Bahane hazırdı. "Menderes demokrasiyi ortadan kaldıracak!" Ülkeyi artık milletin vekillerinin yönetmesini içine sindiremeyen, "biz bu vatanı ayağı çarıklılardan, cahillerden kurtaracağız" gibi hiç bir anlamı olmayan prangalı laflar ederek üniversite hocalarını, hukukçuları ve öğrencileri sokaklara döktüler. Rahmetli Menderes'in öfkeyle söylediği "ben istersem orduyu yedek subaylarla bile yönetirim" cümlesini alıp kendilerine bayrak yaptılar ve bunun "büyük Atatürk'e yönelik bir hakaret olduğunu" söylemekten de çekinmediler!

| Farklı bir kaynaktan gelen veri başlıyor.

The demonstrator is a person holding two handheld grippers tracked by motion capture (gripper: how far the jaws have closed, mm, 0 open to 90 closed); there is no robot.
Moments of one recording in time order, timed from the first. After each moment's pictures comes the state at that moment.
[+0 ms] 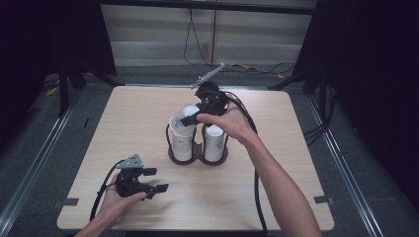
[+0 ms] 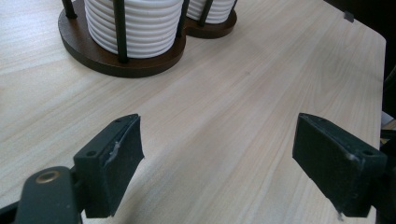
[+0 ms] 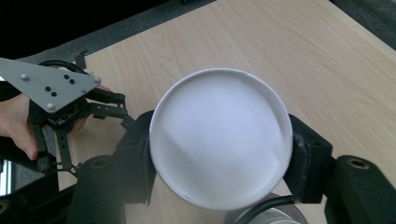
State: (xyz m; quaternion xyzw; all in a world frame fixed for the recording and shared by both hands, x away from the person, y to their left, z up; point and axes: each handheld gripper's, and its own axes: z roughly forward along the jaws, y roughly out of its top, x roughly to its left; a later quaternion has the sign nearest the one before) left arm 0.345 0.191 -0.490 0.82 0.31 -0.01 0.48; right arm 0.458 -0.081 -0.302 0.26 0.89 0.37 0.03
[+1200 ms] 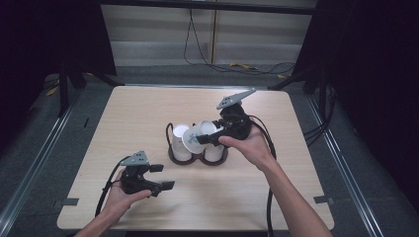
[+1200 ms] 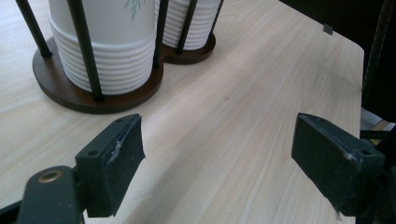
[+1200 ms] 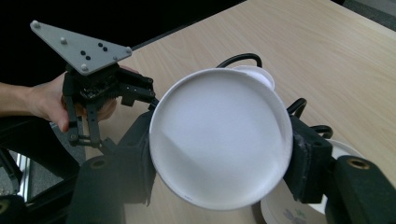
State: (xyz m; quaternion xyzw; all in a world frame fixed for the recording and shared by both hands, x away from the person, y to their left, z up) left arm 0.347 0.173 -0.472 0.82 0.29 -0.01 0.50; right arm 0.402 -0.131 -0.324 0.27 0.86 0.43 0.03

Derken 1954 yılının Kasım ayında Tuzla Uçaksavar okulunda Yüzbaşılar Dündar Seyhan ve Orhan Kabibay Menderes'e karşı cunta kurdular. Daha sonra binbaşılar ve yüzbaşıların da katılımıyla çekirdek kadro oluşturuldu ve daha da büyüdü.

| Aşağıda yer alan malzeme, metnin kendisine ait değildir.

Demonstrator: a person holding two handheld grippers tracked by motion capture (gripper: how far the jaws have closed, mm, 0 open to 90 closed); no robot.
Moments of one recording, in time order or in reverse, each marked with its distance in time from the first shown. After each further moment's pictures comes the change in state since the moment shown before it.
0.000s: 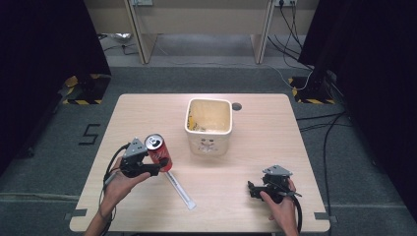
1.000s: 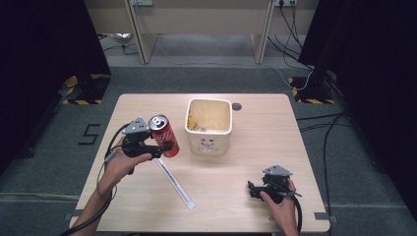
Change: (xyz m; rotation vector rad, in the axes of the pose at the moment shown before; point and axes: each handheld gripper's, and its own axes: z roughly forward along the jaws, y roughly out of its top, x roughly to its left) left arm 0.012 0.062 -0.002 -0.036 -0.117 0.031; right arm 0.000 0.000 0.000 -0.001 -0.002 -0.001
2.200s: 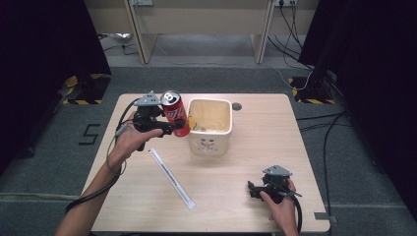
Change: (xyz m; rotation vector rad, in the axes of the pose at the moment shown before) left arm 0.008 0.070 0.022 -0.019 -0.040 0.029; right arm 0.000 0.000 0.000 -0.002 -0.001 -0.002
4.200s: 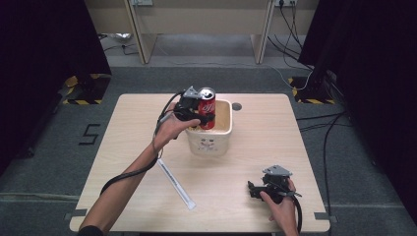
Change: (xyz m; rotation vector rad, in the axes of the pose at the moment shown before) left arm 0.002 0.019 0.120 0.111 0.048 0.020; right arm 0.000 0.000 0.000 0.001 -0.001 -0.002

Ordudaki bu gelişmeler istihbarat kuruluşu MAH'ın denetiminde gelişiyordu. Daha sonra MİT adını alacak olan bu istihbarat birimi,bağlı olduğu başbakana hiç bir şey söylemiyordu! Bu arada CHP yönetimi birden şiddetleniyor ve el altından sokağı kışkırtmaya başlıyordu. Sanki birileri (!) düğmeye basmışçasına Türkiye bir anda hareketlendi! CHP kurmayları 14 Temmuz 1958'de Bağdat'ta yapılan darbeye gönderme yaparak "zalimleri yıkmak için gereken cesaret bizim ordumuzda ve gençliğimizde de vardır!" sözleriyle basının manşetlerine çıktılar.
Demokrat Partinin bu rezillikten haberi cunta kurulduktan ancak üç yıl sonra olacaktı. İktidarı devirip İnönü'ye teslim etmeye karar veren, başta General Faruk Güventürk, dokuz subayın bu hazırlığını, başarısız olunacağından korkan Yarbay Samet Kuşçu ihbar etti. Ancak Kuşçu bu ihbarı Türk devletine değil Amerikalılara yaptı!!
CIA'nin İstanbul'daki bölge sorumlusu Learson, İstanbul Emniyet Müdürü Hayrettin Nakipoğlu'nu arayarak, bir Türk yarbayın kendilerine sığındığını, Türk ordusunda hükümete karşı bir darbe hazırlığından söz ettiğini bildirerek birilerinin gelip bu yarbayı almalarını ister. Emniyet Genel Müdürlüğü 1. Şube Müdürü Nevzat Ünlüay Samet Kuşçu'yu Amerikalılardan teslim alır. İşte bu aşamada hükümet çok büyük bir hata yaparak göz altına alınan cuntacıları askeri mahkemeye gönderir. Oysa cuntacılık kangren gibi bütün orduyu sarmıştır. Uzun süren bir davadan sonra cuntacılar cezalandırılacaklarına onları ihbar eden Yarbay Samet Kuşçu 10 yıl ağır hapse mahkum olur! Diğer sanıklarsa "yeterli kanıt olmadığından" beraat eder ve görevlerinin başına döner!!